---------- Dataset records
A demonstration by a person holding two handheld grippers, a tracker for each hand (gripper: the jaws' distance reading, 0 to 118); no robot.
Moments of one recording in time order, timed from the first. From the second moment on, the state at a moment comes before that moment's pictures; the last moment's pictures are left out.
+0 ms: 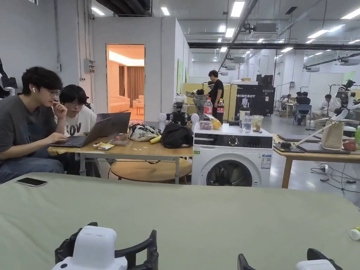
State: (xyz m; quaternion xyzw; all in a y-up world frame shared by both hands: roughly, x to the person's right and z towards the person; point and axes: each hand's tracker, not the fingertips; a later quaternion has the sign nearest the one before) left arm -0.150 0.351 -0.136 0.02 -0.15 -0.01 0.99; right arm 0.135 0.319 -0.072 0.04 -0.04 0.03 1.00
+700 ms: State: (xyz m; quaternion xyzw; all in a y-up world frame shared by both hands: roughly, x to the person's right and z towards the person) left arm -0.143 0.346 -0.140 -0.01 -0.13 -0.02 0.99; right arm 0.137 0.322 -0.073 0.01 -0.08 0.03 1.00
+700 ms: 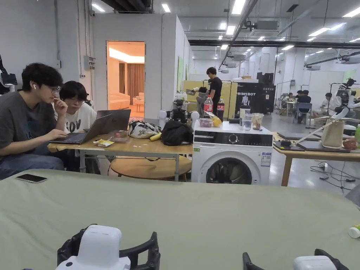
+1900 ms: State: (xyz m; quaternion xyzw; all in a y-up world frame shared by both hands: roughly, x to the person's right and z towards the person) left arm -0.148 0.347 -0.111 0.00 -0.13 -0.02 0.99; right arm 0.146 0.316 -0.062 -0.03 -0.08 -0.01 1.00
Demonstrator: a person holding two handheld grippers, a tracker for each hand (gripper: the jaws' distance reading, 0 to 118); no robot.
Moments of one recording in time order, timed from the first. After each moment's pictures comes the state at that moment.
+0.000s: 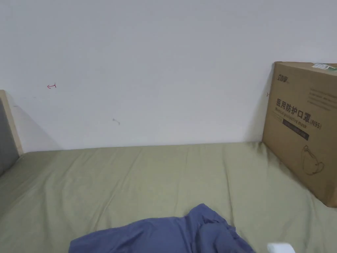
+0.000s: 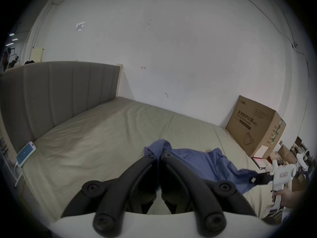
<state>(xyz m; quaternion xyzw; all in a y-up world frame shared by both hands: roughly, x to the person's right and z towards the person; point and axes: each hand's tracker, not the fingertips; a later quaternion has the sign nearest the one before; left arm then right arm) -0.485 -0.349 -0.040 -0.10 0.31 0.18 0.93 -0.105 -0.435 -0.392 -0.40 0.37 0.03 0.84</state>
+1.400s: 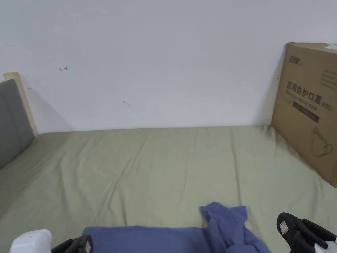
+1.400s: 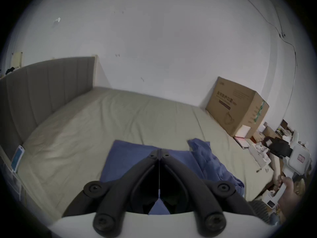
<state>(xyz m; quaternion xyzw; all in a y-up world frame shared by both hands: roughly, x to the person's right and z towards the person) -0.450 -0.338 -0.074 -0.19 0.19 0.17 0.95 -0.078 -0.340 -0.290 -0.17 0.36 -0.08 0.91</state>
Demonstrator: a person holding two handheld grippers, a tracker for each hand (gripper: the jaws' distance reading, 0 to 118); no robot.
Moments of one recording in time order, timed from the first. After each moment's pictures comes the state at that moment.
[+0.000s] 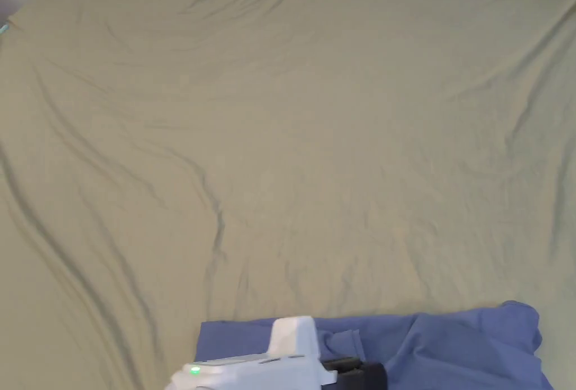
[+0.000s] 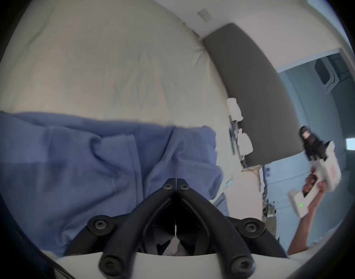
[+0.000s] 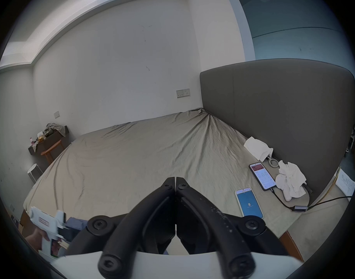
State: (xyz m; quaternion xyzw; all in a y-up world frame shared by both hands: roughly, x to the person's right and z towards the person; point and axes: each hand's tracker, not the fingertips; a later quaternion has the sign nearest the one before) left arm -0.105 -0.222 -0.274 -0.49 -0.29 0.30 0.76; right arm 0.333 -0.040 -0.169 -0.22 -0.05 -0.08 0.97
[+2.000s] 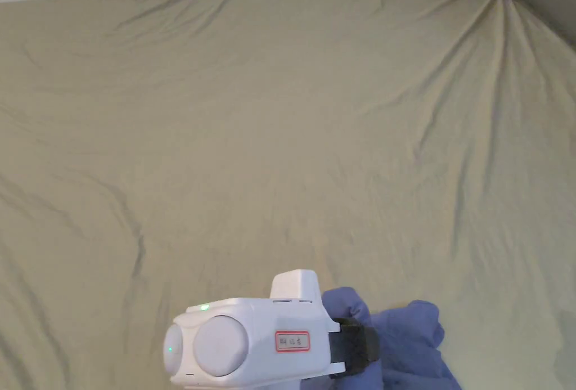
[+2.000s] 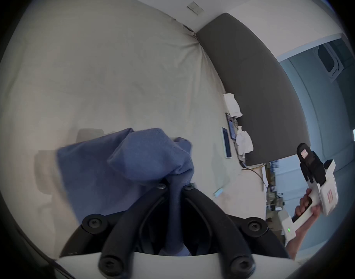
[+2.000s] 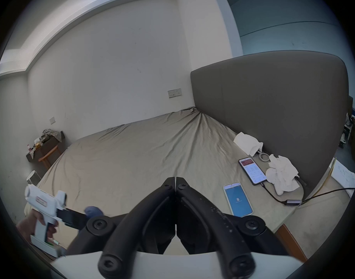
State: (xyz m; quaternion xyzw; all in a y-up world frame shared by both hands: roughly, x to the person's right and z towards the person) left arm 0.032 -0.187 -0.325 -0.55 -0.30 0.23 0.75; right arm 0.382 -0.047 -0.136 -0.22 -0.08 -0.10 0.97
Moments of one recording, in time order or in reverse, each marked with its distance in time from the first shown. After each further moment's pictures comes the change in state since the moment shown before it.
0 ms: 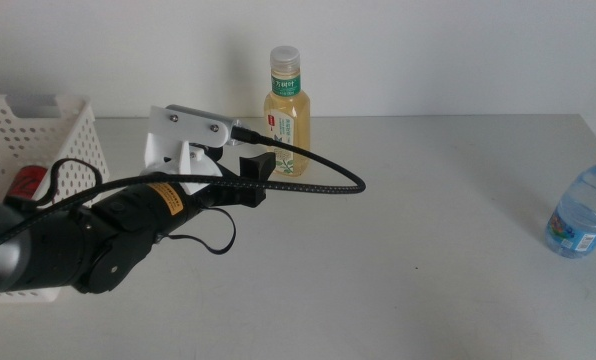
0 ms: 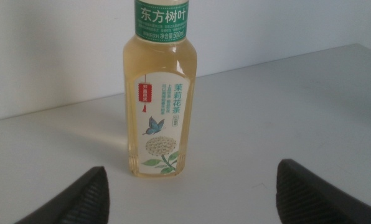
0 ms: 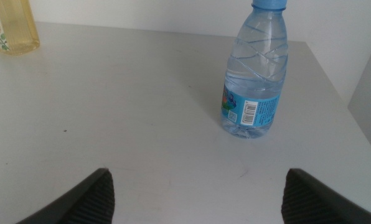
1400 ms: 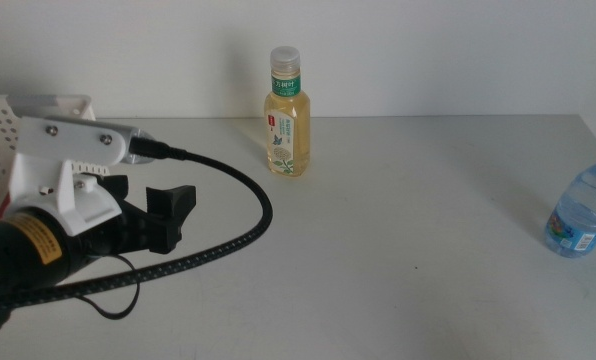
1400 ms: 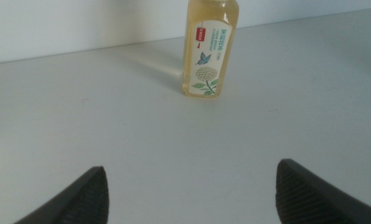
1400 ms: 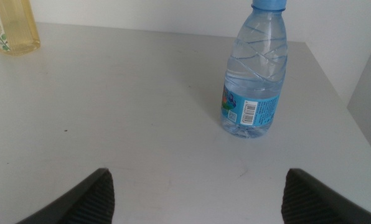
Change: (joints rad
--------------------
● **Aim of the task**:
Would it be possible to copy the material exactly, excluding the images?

● **The completed task**:
A demonstration by a person holding two handheld grippers, a tracker for each hand (gripper: the jaws' distance reading, 0 to 118); no robot.
Moments of one recording in time order, timed from the first. From the second moment on, the state at a moment comes before that moment's pictures; the last moment's pictures are left out.
+0 ms: 
State: (xyz m; quaternion xyzw; all in a y-up world frame shared by both hands: roughly, x to the person's right and z towards the person; point and axes: each hand's tracker, not the fingertips; a later quaternion has the sign nearest the one before) left arm -0.150 0.351 -0.136 0.02 -0.15 -0.01 0.99; right arm 0.135 0.319 -0.072 0.04 -0.04 0.03 1.00
+700 ms: State: (xyz m; quaternion xyzw; all in a y-up world frame shared by both hands: roughly, x to the person's right and z towards the person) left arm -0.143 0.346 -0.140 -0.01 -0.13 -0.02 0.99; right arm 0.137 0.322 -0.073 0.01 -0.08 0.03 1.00
+700 ms: 
+1900 ms: State: (xyz m; quaternion xyzw; all in a y-up world frame shared by both hands: roughly, x to the person's right and z towards the person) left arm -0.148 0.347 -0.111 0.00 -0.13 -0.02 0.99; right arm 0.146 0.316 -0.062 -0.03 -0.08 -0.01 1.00
Demonstrator: a person holding two handheld grippers, a tracker for each hand (gripper: the jaws' distance reading, 0 to 118); no robot.
Moments of one recording in time order, timed from the first. After each moment's pictures comes the state at that moment.
+0.000s: 
+0.000s: 
<state>(xyz m; quaternion xyzw; all in a y-up world frame shared by both hands: roughly, x to the person's right and z towards the person; point and axes: each hand's tracker, not the fingertips; a later quaternion has the sign nearest the one before; left arm then right arm) -0.485 -0.349 -0.040 -0.10 0.31 0.18 0.93 -0.105 -0.435 -0.392 -0.40 0.37 0.03 0.84</state>
+1.400s: 
+1.400s: 
<state>(xyz m; quaternion xyzw; all in a y-up world frame shared by both hands: roughly, x to the person's right and z towards the person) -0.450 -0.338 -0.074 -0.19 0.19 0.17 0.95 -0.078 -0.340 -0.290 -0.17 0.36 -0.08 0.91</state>
Demonstrator: a person holding two handheld grippers, a tracker for each hand (gripper: the jaws' distance reading, 0 to 118); no robot.
Moments of one recording in time order, timed from the first. After each moment's pictures comes the state at that moment.
[+0.000s] 
[+0.000s] 
[+0.000s] 
State: (xyz m; quaternion xyzw; all in a y-up world frame shared by both hands: roughly, x to the person's right and z towards the person; point and axes: each hand's tracker, not the fingertips; a later quaternion has the sign nearest the one before) left arm -0.105 -0.222 -0.274 -0.49 -0.29 0.30 0.76; right arm 0.333 -0.040 -0.169 -0.22 -0.05 -0.08 0.97
[+2.000s] 
[+2.000s] 
[+2.000s] 
State: (xyz m; quaternion xyzw; all in a y-up world frame shared by both hands: roughly, x to the person's right and z towards the person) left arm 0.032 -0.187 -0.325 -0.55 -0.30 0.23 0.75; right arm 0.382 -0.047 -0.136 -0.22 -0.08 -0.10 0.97
Moments of one recording, in time order or in reverse, each marked with its distance in time from the first shown. After each further moment's pictures comes the change in state since the moment shown before it.
0 ms: 
0 ms: 
0 ms: 
1400 ms: 
1400 ms: 
1400 ms: 
Change: (joints rad

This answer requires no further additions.